The most important issue when trying to find mutations that cause disease via DNA sequencing is to keep the sequencing error rate as low as possible. Although base-calling algorithms for short-read sequencing technologies have been improved, David Galas and Leroy Hood from the Institute for Systems Biology in Seattle were seeking further improvement and decided to test the power of Mendelian genetics for sequence-error correction.

The researchers and their colleagues selected a family of four—including two siblings affected by two recessive disorders, Miller syndrome and ciliary dyskinesia, and their unaffected parents—and used the service of the company Complete Genomics to sequence each genome.

“The quality of the data we got was superb,” said Hood, but he added that for this, as for all, short-read technologies, repeat regions are still a challenge. Nevertheless, 92% of the sequences across the four genomes aligned to the human reference genome.

By comparing genomic sequences of parents and offspring, the scientists delineated a very precise recombination map for the childrens' genomes showing exactly which pieces of parental chromosomes had been assembled.

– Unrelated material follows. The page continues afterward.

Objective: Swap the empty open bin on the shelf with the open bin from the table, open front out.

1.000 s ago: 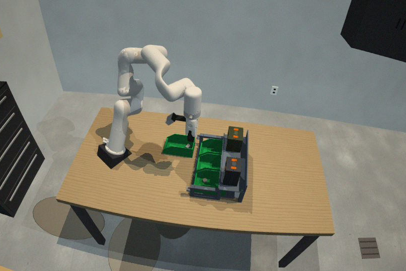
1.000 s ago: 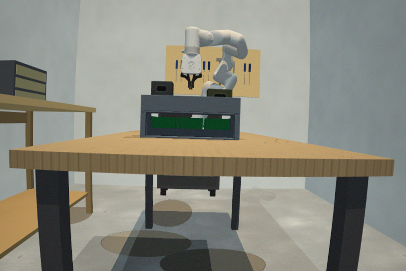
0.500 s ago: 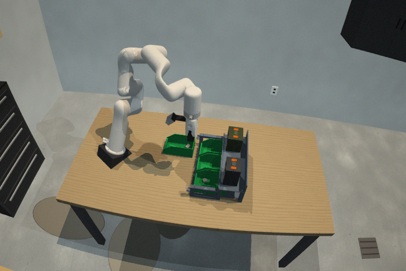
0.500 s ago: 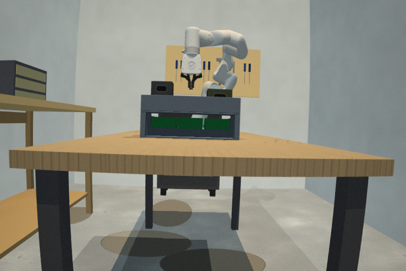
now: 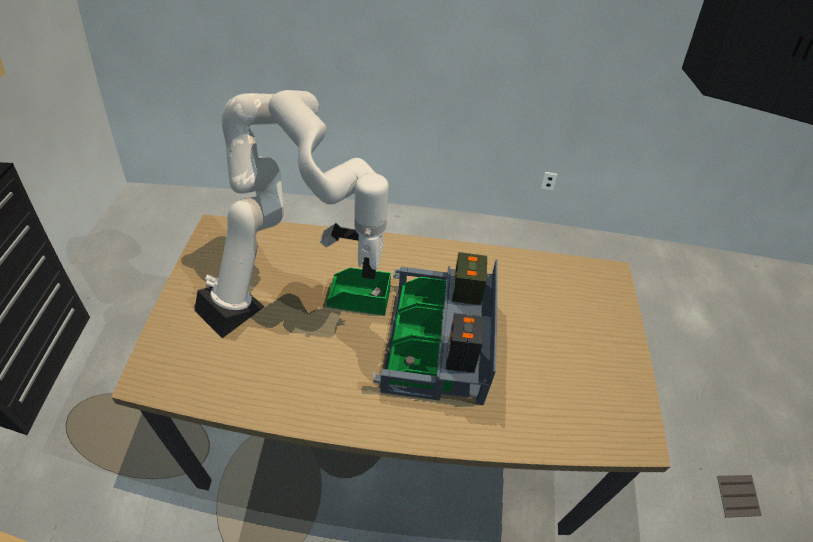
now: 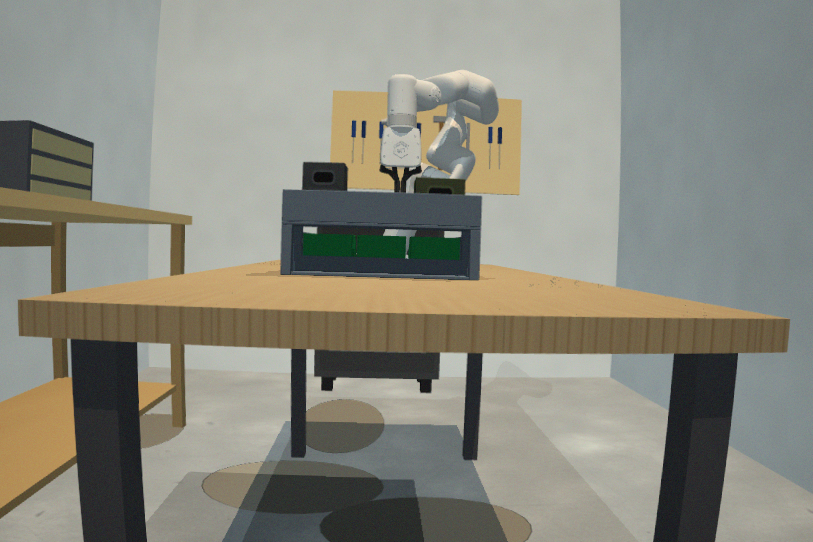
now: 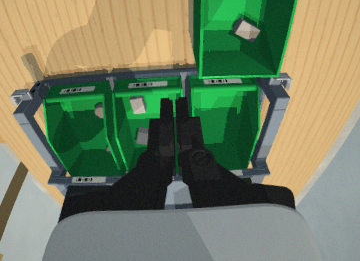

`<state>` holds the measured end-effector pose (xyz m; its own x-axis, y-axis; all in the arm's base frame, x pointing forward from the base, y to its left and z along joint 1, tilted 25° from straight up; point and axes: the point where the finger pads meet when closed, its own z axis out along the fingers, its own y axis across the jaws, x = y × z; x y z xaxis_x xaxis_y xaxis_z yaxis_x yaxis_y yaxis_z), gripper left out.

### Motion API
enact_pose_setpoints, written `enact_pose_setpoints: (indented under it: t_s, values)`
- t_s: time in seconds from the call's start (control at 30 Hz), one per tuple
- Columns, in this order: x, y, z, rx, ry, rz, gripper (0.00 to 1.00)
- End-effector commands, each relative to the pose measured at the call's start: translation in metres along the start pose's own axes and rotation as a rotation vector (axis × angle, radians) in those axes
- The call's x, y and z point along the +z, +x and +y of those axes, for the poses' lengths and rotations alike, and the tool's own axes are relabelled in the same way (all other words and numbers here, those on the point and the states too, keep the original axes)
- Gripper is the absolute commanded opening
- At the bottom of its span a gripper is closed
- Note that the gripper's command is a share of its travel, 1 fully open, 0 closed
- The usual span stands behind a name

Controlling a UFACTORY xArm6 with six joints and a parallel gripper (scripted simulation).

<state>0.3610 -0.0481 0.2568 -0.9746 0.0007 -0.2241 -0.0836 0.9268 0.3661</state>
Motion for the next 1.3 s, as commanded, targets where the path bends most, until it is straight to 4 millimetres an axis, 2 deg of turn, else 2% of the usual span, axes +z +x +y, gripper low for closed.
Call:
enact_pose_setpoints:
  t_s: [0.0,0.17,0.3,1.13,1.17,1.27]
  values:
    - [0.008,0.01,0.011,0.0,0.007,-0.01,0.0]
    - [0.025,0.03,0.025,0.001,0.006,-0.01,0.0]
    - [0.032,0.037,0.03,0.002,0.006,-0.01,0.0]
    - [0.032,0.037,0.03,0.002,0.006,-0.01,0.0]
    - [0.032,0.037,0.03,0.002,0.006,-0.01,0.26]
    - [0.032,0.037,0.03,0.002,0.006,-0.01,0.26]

This allowed them not only to correct 70% of sequencing errors but also to reduce the search space for the disease-causing variants. In their final analysis mutations in only four candidate genes remained, including the gene that is known to be mutated in ciliary dyskinesia and the variant that causes Miller syndrome.

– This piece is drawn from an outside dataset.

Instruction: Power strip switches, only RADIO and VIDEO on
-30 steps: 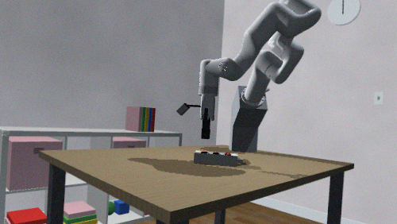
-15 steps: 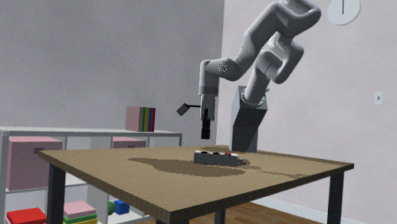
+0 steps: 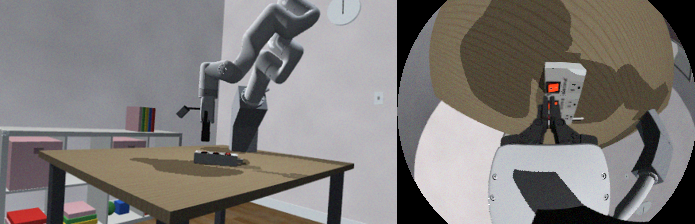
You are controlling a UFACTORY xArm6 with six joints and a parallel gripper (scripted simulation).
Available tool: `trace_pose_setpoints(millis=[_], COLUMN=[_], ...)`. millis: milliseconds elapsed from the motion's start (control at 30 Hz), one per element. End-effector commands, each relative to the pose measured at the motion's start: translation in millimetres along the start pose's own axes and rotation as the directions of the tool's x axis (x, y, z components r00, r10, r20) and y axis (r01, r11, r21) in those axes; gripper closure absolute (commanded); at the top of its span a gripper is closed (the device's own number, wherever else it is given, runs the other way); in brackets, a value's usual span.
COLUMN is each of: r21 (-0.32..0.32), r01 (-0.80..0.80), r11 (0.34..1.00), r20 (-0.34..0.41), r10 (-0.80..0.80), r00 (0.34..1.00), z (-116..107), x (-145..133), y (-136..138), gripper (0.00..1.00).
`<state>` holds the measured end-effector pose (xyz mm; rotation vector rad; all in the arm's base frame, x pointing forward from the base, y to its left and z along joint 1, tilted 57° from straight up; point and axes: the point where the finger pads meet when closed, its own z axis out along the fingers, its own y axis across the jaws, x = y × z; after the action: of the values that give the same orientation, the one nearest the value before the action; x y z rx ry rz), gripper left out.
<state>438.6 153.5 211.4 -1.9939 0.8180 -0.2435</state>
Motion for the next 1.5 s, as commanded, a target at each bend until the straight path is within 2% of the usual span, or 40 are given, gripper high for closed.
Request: trace_pose_setpoints(millis=[0,667,1467], r21=[0.001,0.001,0.001], r01=[0.001,0.001,0.001], r11=[1.0,1.0,1.0], r20=[-0.002,-0.002,-0.002], r10=[-0.001,-0.001,-0.001], r00=[1.0,1.0,1.0], z=[4.8,28.2,34.8], x=[0.6,1.1,1.2], y=[-0.6,-0.1,0.0], gripper=[1.0,1.0,1.0])
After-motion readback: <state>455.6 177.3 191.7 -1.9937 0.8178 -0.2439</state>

The causal mutation for Miller syndrome has just been identified in a study in which the researchers sequenced only the exome, the protein-coding part, rather than the full genome. Although this approach is much cheaper, Hood cautions that not all Mendelian traits are present in coding regions, and thus one needs the entire genome sequence to find them.

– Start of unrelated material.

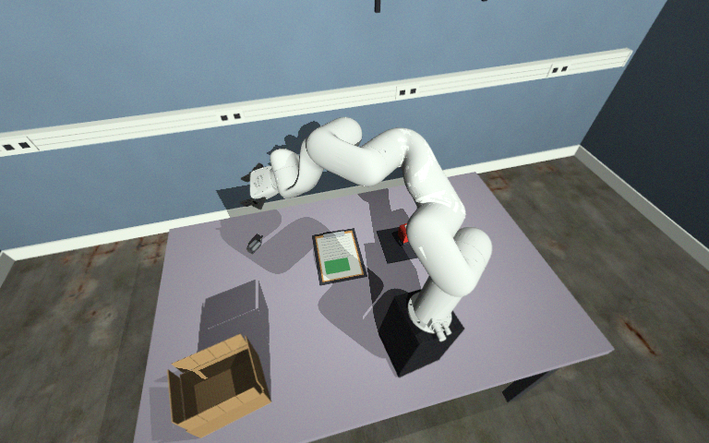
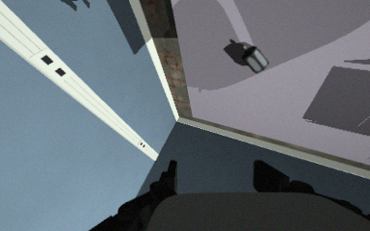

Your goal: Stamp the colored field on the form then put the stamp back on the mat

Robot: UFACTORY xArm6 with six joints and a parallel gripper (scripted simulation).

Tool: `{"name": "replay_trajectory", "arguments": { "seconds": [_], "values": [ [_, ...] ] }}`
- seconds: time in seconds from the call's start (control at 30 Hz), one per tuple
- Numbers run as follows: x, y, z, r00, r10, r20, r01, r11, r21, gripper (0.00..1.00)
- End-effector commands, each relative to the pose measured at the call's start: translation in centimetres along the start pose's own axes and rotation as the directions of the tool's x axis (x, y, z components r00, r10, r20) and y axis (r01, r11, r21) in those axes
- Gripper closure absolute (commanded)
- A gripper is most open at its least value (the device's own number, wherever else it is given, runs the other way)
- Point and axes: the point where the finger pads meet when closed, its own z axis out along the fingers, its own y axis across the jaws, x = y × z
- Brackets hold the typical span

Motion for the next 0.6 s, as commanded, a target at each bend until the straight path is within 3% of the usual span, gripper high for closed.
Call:
{"name": "replay_trajectory", "arguments": {
  "seconds": [0.0, 0.1, 0.2, 0.27, 0.33, 0.43, 0.57],
  "values": [
    [2.1, -1.4, -1.6, 0.999, -0.013, -0.033, 0.013, 1.0, -0.012, 0.0],
    [4.9, -2.7, -3.4, 0.997, -0.026, -0.077, 0.024, 0.999, -0.032, 0.0],
    [4.9, -2.7, -3.4, 0.997, -0.026, -0.077, 0.024, 0.999, -0.032, 0.0],
    [7.2, -3.5, -5.1, 0.993, -0.036, -0.115, 0.031, 0.998, -0.05, 0.0],
    [7.2, -3.5, -5.1, 0.993, -0.036, -0.115, 0.031, 0.998, -0.05, 0.0],
    [9.9, -4.3, -7.1, 0.986, -0.048, -0.16, 0.036, 0.997, -0.073, 0.0],
    [11.3, -4.7, -8.2, 0.981, -0.053, -0.184, 0.038, 0.996, -0.086, 0.0]
  ]
}}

For Hood, these results suggest that for any simple Mendelian trait, full genome sequencing of one or two families will likely identify the causal variant. His plan now is to see whether sequencing genomes of families with Huntington's disease will bring to light the genes modulating this disorder.

Hood summarizes the lesson from this work: “When genomes are going to be part of our medical record, it will be really imperative to sequence [genomes of] whole families to do error correction.”